Slavery and Public History

The Tough Stuff of American Memory

Preeminent historians explore how the most controversial aspects of the American past are documented

“Americans seem perpetually surprised by slavery—its extent (North as well as South), its span (over half of our four centuries of Anglo settlement), and its continuing influence. The wide-ranging yet connected essays in Slavery and Public History will help us all to remember and understand, so we can remove the vestiges of slavery that still afflict us.” —James W. Loewen, author of Sundown Towns

In recent years, the culture wars have included arguments about the way that slavery is taught and remembered in books, films, television programs, historical sites, and museums. In the first attempt to examine this phenomenon, Slavery and Public History looks at recent controversies surrounding the interpretation of slavery’s history in the public arena, with contributions by such noted historians as Ira Berlin, David W. Blight, and Gary B. Nash.

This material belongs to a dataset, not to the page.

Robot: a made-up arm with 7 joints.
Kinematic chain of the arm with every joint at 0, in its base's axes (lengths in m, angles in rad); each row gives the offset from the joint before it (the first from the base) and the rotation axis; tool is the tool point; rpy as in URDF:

From the cancellation of the Library of Congress’s “Back of the Big House” slavery exhibit at the request of the institution’s African American employees, who found the visual images of slavery too distressing, to the public reaction to DNA findings confirming Thomas Jefferson’s relationship with his slave Sally Hemings, Slavery and Public History takes on contemporary reactions to the fundamental contradiction of American history—the existence of slavery in a country dedicated to freedom—and offers a bracing analysis of how people remember their past and how the lessons they draw from it influence American politics and culture today.